Сдуйте, соскоблите маскировку, сотрите глянец и обнаружите в подтексте все тот же обман, соперничество амбиций, утверждение заведомой неправды (внутри которой возникают отдельные попытки этой неправде противостоять): делят призы, награды, звания, деньги, ищут и находят партнеров и партнерш для постельных забав, самонарекаются мессиями… И так — во всем, во всех сферах бытия. Взаимовыгодные сделки, обмен баш на баш прикрываются (более или менее умело, удачно, пафосно или под сурдинку) мнимым общепринятым благообразием. Это и есть главенствующая мораль? «Совесть — официальное название трусости», — говорил Оскар Уайльд.
Cумасшествие
«Требую неукоснительной порядочности!» — говорим мы. Что это значит? (В нашем устоявшемся понимании?) Безоговорочное соблюдение принципа двойной морали? То есть норм беспринципности? Показушности? Вранья — во имя тиши и глади?
Поэтому не удовлетворимся распространенной расхожей банальностью: «Мир — театр, люди в нем актеры». И осознаем, сколь бесценны проявления природной настоящести — будь то безоглядно искреннее сумасшествие или болезненное юродство. Потому так ценны подлинные чувства и недвусмысленные поступки — честность в ущерб себе и свершенное в отчаянии самоубийство.

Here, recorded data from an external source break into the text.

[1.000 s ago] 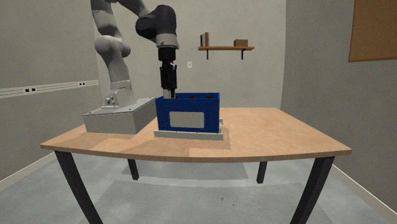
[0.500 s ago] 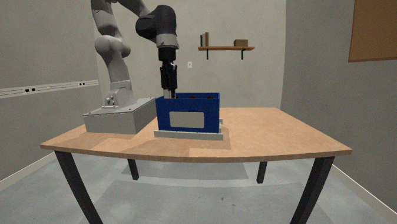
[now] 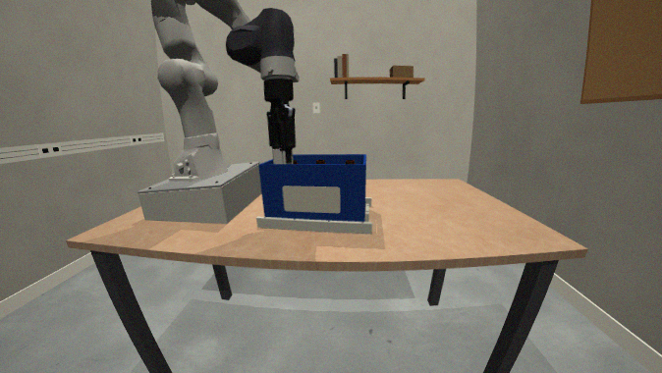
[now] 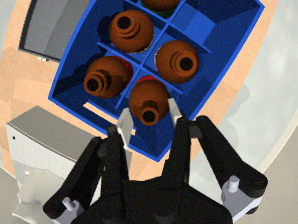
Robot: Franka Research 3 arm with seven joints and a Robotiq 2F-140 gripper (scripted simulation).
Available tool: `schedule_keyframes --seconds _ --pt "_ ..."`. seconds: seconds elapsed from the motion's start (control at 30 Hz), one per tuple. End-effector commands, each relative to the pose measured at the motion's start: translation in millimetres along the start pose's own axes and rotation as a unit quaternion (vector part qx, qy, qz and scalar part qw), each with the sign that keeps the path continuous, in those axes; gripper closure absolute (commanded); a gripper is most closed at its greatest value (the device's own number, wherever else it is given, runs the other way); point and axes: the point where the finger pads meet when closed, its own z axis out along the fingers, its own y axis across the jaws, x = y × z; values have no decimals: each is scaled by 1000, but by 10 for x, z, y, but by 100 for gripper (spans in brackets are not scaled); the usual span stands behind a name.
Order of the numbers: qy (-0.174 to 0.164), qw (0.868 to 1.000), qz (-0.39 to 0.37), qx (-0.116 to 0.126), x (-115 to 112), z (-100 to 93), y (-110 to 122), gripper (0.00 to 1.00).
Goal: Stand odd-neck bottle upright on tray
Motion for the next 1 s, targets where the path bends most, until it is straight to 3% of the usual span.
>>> schedule_keyframes --seconds 0.0,0.37,0.4,0.97 --pt "1 1000 -1 1 3 7 -6 56" --pt "1 1000 -1 1 3 7 -6 56" --pt "1 1000 -1 1 3 7 -6 90" --pt "1 1000 -1 1 3 7 -6 90"
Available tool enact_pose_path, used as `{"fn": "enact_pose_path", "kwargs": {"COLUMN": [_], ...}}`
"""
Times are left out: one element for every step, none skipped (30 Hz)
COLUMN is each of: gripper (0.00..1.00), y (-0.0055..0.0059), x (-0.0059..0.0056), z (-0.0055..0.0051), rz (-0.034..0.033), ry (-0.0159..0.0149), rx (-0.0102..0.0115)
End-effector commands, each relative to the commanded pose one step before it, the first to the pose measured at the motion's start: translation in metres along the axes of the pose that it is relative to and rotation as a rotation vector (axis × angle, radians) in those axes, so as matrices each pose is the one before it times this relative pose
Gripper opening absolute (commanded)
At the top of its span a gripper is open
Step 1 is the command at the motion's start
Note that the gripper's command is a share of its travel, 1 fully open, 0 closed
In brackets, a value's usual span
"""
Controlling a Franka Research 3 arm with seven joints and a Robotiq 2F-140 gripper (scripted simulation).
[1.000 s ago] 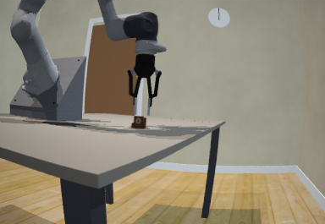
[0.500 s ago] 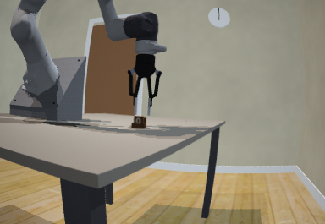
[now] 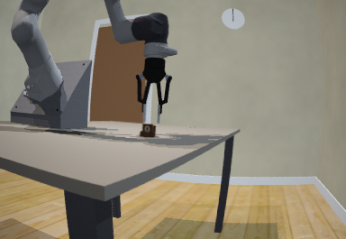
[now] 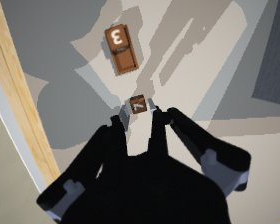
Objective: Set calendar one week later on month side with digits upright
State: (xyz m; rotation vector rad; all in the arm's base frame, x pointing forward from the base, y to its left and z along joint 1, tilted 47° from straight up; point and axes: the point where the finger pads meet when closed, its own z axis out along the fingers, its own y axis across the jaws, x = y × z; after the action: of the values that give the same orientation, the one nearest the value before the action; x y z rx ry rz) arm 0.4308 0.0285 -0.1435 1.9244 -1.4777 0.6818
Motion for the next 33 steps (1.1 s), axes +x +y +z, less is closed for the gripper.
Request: {"fn": "enact_pose_path", "kwargs": {"gripper": [0.29, 0.29, 0.29, 0.29, 0.29, 0.29, 0.29, 0.29, 0.29, 0.29, 0.29, 0.29, 0.29, 0.29, 0.29, 0.29, 0.29, 0.29, 0.29, 0.29, 0.29, 0.29, 0.29, 0.29, 0.29, 0.29, 0.29, 0.29, 0.29, 0.29, 0.29, 0.29, 0.29], "y": [-0.00055, 0.0, 0.0, 0.0, 0.0, 0.0, 0.0, 0.0, 0.0, 0.0, 0.0, 0.0, 0.0, 0.0, 0.0, 0.0, 0.0, 0.0, 0.0, 0.0, 0.0, 0.0, 0.0, 0.0, 0.0, 0.0, 0.0, 0.0, 0.0, 0.00001, -0.00001, 0.0, 0.0], "x": [0.00003, 0.0, 0.0, 0.0, 0.0, 0.0, 0.0, 0.0, 0.0, 0.0, 0.0, 0.0, 0.0, 0.0, 0.0, 0.0, 0.0, 0.0, 0.0, 0.0, 0.0, 0.0, 0.0, 0.0, 0.0, 0.0, 0.0, 0.0, 0.0, 0.0, 0.0, 0.0, 0.0], "z": [0.00069, 0.0, 0.0, 0.0, 0.0, 0.0, 0.0, 0.0, 0.0, 0.0, 0.0, 0.0, 0.00001, 0.00007, 0.00018, 0.00033, 0.00051, 0.0007, 0.0009, 0.0011, 0.00128, 0.00144, 0.0016, 0.00171, 0.0018, 0.0, 0.0, 0.00186, 0.00188, 0.00188, 0.00183, 0.00176, 0.00166], "rz": [0.00545, 0.0, 0.0, 0.0, 0.0, 0.0, 0.0, 0.0, 0.0, 0.0, 0.0, 0.0, 0.0, 0.0, 0.0, 0.0, 0.0, 0.0, 0.0, 0.0, 0.0, 0.0, 0.0, 0.0, 0.0, 0.0, 0.0, 0.0, 0.0, -0.00001, 0.00001, 0.0, 0.0], "ry": [0.00017, 0.0, 0.0, 0.0, 0.0, 0.0, 0.0, 0.0, 0.0, 0.0, 0.0, 0.0, 0.0, 0.0, 0.0, 0.0, 0.0, 0.0, 0.0, 0.0, 0.0, 0.0, 0.0, 0.0, 0.0, 0.0, 0.0, 0.0, 0.0, 0.0, 0.0, 0.0, 0.0], "rx": [0.00063, 0.0, 0.0, 0.0, 0.0, 0.0, 0.0, 0.0, 0.0, 0.0, 0.0, 0.0, 0.0, 0.0, 0.0, 0.0, 0.0, 0.0, 0.0, 0.0, 0.0, 0.0, 0.0, 0.0, 0.0, 0.0, 0.0, 0.0, 0.0, 0.0, 0.0, 0.0, 0.0]}}
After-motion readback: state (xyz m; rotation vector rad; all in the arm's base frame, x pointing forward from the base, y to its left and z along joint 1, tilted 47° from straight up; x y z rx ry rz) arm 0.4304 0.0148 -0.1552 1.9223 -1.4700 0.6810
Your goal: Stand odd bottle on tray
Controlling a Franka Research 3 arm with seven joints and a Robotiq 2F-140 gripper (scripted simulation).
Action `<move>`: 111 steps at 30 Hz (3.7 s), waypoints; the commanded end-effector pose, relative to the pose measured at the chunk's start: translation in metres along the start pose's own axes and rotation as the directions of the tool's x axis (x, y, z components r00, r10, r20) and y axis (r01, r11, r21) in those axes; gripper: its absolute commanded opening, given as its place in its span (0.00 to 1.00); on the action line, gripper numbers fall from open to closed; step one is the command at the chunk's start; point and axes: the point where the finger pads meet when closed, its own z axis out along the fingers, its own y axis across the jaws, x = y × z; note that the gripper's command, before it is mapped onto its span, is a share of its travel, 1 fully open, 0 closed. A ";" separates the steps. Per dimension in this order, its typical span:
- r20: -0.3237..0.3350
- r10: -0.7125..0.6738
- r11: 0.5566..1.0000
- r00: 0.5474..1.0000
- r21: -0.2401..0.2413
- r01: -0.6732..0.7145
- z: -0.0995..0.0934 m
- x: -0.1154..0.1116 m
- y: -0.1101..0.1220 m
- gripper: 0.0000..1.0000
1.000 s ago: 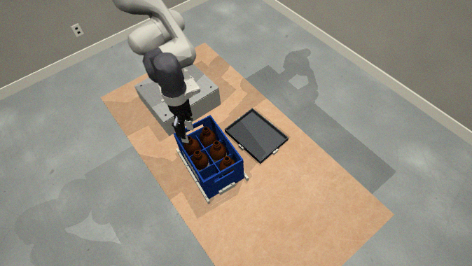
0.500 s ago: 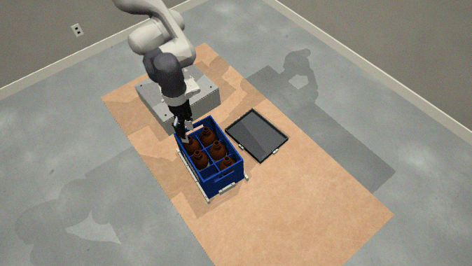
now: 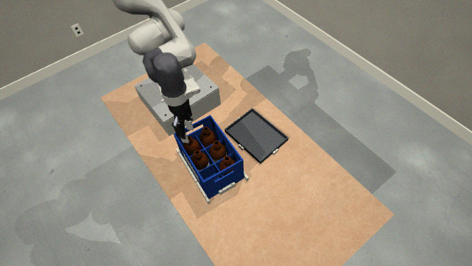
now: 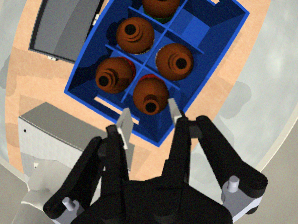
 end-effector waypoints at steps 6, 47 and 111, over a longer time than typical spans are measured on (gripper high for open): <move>0.000 -0.003 1.000 1.000 -0.001 0.003 0.001 -0.001 0.001 0.44; 0.000 -0.003 1.000 1.000 -0.001 0.003 0.001 -0.002 0.001 0.44; 0.000 -0.003 1.000 1.000 -0.001 0.003 0.011 -0.002 0.001 0.44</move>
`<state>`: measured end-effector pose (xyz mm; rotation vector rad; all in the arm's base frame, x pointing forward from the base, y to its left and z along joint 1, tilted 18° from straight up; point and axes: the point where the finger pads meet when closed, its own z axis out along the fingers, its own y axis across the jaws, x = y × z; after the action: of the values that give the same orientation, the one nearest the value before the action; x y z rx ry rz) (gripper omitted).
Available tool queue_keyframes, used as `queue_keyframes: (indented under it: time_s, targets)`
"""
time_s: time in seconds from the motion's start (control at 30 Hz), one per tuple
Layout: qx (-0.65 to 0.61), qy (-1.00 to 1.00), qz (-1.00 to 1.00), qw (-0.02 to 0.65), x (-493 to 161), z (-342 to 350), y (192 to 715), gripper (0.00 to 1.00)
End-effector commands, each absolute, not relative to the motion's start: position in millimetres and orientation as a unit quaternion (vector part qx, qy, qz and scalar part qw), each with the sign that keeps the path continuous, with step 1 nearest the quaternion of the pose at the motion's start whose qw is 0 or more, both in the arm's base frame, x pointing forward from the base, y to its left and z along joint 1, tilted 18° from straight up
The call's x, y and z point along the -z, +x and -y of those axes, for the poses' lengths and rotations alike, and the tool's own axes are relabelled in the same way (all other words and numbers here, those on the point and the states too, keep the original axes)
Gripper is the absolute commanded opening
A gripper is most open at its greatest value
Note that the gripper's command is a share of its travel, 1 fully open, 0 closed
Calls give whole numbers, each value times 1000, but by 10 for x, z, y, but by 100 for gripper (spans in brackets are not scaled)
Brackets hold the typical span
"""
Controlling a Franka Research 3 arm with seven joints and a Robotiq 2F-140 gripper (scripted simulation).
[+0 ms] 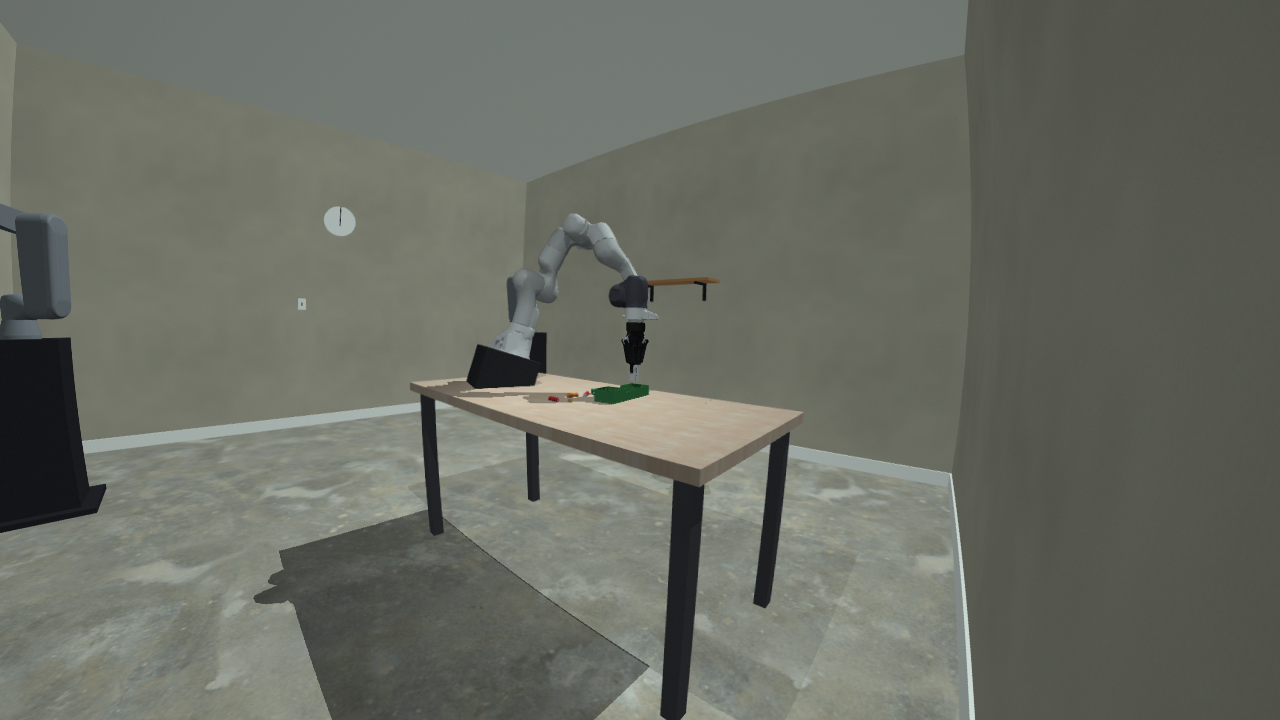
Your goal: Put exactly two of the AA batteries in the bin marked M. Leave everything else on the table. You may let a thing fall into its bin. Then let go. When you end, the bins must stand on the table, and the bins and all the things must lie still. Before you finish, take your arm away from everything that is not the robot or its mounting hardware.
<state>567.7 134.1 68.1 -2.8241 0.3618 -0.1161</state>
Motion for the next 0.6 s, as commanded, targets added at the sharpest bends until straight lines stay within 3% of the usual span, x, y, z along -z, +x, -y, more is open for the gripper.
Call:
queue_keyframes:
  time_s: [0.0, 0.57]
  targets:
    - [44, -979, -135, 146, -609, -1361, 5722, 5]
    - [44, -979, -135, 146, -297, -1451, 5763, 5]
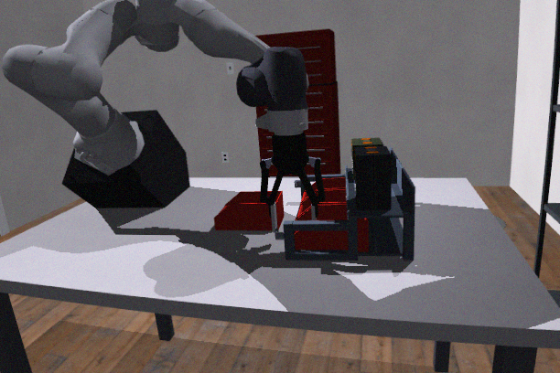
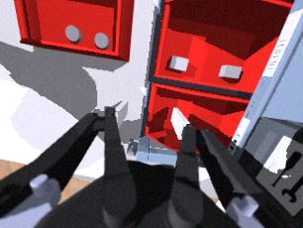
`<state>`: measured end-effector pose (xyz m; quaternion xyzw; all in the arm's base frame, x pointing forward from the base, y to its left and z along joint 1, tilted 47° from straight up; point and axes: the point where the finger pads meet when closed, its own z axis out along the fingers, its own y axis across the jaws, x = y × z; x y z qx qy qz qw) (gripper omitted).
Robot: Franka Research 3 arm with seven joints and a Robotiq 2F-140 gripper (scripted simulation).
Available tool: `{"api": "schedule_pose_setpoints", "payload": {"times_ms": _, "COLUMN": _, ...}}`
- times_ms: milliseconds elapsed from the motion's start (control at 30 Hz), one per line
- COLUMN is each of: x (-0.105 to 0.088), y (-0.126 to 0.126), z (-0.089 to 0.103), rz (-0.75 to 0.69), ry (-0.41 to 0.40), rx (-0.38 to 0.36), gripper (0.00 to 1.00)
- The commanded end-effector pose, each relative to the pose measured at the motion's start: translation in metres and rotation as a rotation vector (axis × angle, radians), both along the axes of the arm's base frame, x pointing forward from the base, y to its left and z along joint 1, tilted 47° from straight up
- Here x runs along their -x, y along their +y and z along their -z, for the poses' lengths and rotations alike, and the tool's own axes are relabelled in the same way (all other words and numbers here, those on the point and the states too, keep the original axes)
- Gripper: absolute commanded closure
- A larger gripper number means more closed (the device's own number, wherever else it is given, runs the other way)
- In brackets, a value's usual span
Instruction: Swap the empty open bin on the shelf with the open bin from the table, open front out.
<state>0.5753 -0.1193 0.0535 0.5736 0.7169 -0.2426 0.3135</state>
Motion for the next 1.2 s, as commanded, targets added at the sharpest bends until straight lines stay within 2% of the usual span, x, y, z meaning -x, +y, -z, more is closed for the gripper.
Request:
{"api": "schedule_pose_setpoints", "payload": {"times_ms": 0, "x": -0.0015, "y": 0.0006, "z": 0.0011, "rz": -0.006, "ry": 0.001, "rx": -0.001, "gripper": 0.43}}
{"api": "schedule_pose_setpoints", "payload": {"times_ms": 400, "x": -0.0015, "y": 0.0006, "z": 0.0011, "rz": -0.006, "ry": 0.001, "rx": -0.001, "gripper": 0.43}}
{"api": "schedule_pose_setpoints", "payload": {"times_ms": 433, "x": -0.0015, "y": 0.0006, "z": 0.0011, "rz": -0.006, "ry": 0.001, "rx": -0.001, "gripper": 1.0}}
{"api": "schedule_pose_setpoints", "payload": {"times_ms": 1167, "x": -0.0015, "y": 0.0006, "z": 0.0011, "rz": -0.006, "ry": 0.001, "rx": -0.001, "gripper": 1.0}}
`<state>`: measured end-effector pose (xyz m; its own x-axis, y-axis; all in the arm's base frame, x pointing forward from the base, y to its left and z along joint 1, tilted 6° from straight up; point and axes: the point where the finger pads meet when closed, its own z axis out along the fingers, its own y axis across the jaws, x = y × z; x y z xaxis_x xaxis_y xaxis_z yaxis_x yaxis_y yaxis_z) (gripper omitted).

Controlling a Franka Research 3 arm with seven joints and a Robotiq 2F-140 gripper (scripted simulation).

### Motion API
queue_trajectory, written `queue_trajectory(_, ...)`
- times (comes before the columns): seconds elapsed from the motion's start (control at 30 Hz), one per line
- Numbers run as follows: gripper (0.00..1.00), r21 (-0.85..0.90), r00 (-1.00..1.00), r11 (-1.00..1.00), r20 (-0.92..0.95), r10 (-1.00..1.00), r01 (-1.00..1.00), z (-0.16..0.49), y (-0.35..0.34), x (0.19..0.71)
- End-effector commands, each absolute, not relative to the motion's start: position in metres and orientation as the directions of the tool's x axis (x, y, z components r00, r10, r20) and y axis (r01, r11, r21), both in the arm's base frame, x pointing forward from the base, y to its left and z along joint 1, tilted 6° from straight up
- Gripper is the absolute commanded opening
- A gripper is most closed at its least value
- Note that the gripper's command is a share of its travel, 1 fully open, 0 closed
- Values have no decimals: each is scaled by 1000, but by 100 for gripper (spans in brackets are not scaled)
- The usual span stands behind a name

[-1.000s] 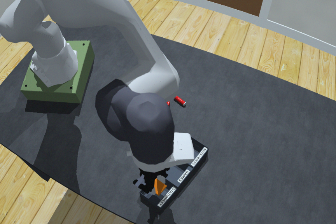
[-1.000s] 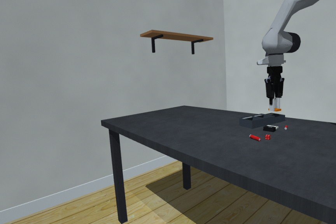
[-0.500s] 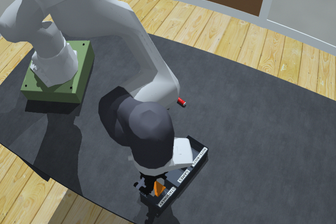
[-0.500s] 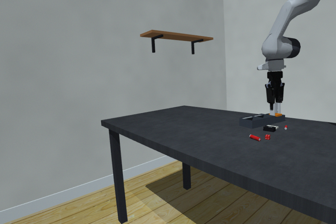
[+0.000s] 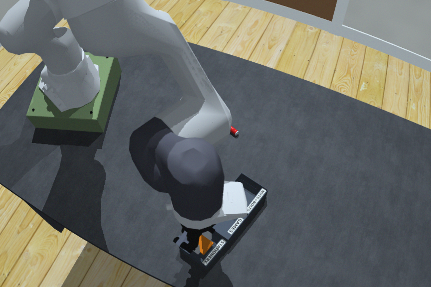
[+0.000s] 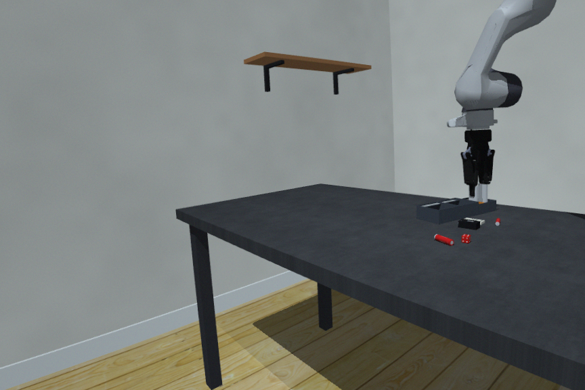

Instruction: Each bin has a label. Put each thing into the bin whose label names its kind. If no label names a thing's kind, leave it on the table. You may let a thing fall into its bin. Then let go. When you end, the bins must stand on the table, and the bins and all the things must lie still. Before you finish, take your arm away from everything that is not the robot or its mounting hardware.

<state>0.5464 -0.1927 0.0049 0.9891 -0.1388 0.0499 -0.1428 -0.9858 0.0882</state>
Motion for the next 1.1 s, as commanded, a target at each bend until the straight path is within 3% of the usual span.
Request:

У вас не ладится жизнь? Начальник не любит? В семье раскардаш? А вы поставьте себя в условия Марины Цветаевой — негде и не на что жить, сыну светят те же ужасы, что мужу (минимум — тюрьма), энкавэдэшник принуждает сделаться осведомительницей. Античная трагедия — в полной мере и объеме Медея ХХ века. В таких условиях и выявляется стержень, суть личности, до того пребывавшей в двойственности, тройственности, десятеричности.
И в жизни, и в литературе есть характеры, не допускающие подозрений в ненастоящести: князь Мышкин (идиот), порожденный пушкинским юродивым из «Бориса Годунова», преподобная Ксения Петербургская — если и миф, то уж очень материальный, до поджилок всамделишный. Естественно, мы, изовравшиеся и изъюлившиеся, считаем таких не от мира сего изгоев неадекватными. Если по поводу Алексея Каренина можно колебаться в толкованиях и оценках, если во Вронском можно подозревать кокетство и уступчивость условностям, то касательно Анны Карениной судим однозначно: самолюбования и кичливости своей разящей внешностью в Анне нет.
Выходит, лишь грянувшее безумие есть подлинная искренность и настоящесть ненастоящего человека?